Estoy feliz —me responde con alegría.
***
Después de completar mi trabajo, regreso a casa y me dirijo directamente a la habitación de Alicia.
He estado anhelando verla desde que me dijo que no se sentía bien.
Levanto la mano para llamar a la puerta, pero me detengo al pensar: ¿Por qué debería llamar?
Me encojo de hombros antes de empujar la puerta para abrirla.
—Hola, Maestro —me saluda con la mano, acercándose a mí, una bonita sonrisa adornando su rostro.
Dejo escapar un suspiro porque parece estar bien ahora.
—Ahora pareces estar bien.
Así que ven a verme a la misma hora —afirmo, manteniendo mi imagen de Maestro.
—Sí, estoy absolutamente bien, gracias a ti, Maestro —responde, radiante.
—Asiento.
—Bien.
Así que te veo dentro de un rato —salgo de la habitación, dejando a un lado mi impulso de quedarme con ella.
***
Salgo del baño y encuentro a Alicia arreglando su colchón en el suelo.

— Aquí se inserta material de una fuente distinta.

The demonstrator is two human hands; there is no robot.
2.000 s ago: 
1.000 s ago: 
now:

—Duerme en la cama, Alicia —le ordeno en un tono severo, captando su atención.
Ella se para frente a mí.
—No me importa dormir en el suelo, Maestro.
Noté anoche que no cabías en el sofá, así que deberías dormir en la cama —sugiere, su voz impregnada de una preocupación genuina por mí, y me quedo mirándola con total incredulidad.

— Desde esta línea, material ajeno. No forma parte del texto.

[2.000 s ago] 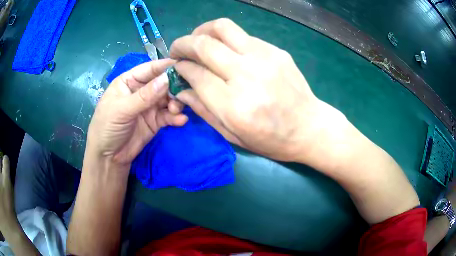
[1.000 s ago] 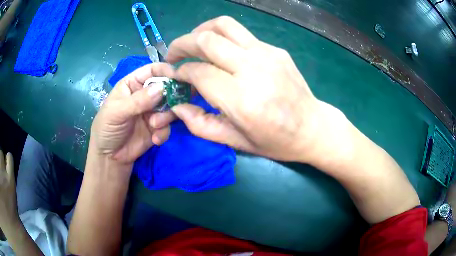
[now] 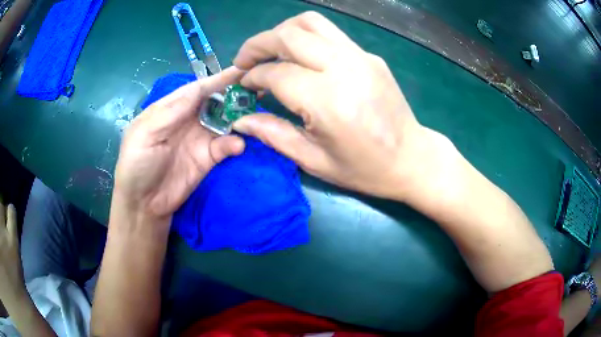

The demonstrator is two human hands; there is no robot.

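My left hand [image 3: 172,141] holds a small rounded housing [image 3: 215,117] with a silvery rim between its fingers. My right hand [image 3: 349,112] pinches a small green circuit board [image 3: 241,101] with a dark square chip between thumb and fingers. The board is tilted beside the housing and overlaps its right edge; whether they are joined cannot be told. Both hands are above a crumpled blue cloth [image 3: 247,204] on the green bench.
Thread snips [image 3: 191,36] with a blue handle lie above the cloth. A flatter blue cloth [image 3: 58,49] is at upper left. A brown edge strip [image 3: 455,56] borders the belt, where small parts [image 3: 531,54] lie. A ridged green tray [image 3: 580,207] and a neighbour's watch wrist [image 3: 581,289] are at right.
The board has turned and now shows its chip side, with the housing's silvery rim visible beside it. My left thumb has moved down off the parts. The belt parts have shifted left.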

¿Cómo puede seguir pensando en mi comodidad cuando todo lo que hago es lastimarla?
¿Quién no desarrollaría sentimientos por alguien como ella?
—Soy tu Maestro, Alicia.
Haz lo que te digo sin discutir —afirmo, mi voz llena de seriedad.
Ella mira el sofá.
—Pero, Maestro, ¿cómo vas a…
—Alicia, ¿quieres que te castigue por no escucharme?
—la interrumpo.
Negando con la cabeza, se desploma en la cama y se cubre de pies a cabeza con el edredón.

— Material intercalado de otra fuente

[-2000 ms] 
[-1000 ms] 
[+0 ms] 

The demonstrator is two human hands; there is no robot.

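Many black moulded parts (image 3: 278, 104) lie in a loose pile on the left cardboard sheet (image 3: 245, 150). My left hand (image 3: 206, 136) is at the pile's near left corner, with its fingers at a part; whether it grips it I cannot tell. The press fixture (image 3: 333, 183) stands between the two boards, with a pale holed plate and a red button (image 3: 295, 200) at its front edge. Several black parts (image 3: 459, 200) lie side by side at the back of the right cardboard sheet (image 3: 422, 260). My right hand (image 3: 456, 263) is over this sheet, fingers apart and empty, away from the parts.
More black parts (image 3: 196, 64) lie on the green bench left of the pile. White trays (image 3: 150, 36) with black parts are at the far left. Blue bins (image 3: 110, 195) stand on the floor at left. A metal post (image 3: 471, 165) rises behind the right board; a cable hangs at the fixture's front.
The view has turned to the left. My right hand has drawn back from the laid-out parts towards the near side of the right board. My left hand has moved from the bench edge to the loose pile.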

Una risita sale de mi boca.
—¿Cómo puede ser tan adorable?
—murmuro, sacudiendo la cabeza con incredulidad.
Me siento en el sofá y le doy una calada a mi cigarrillo, con la mirada fija en ella.
Ella arrastra el edredón hacia abajo desde su cara, y cuando sus ojos se encuentran con los míos, rápidamente los cierra.
Me río de su adorabilidad.
Después de un rato, trato de dormir en el sofá pero me resulta incómodo.
Anoche tampoco pude dormir bien.
«¿Por qué me impido dormir a su lado cuando todo lo que quiero es estar cerca de ella?
¿Por qué estoy evadiendo mis emociones genuinas?
Si estar con ella se siente tan bien y ella me está cambiando para mejor, entonces ¿por qué mierda no puedo aceptarlo?», me cuestiono.
«El amor hace débil a una persona, y yo nací para gobernar el mundo.
Si me enamoro y me vuelvo débil, ¿cómo mantendré mi dominio?
Por eso estoy huyendo de mis verdaderos sentimientos», me respondo a mí mismo.
Sin embargo, ahora estoy agotado de huir y fingir ser la persona que era antes porque he cambiado.
Ya no puedo lastimar a mi Alicia.
Un alma pura como la suya no merece el dolor que le he infligido.
Aceptando mis sentimientos, camino hacia la cama y me acuesto de lado, frente a ella, y me quedo dormido al instante mientras admiro su rostro angelical.
Duermo con mi sumisa, rompiendo yo mismo mis reglas.
Sin embargo, ahora ya no me importa ninguna de las malditas reglas que hice antes de conocer esta alma pura.
Me he dado cuenta de que ella no merece nada del dolor que le he infligido.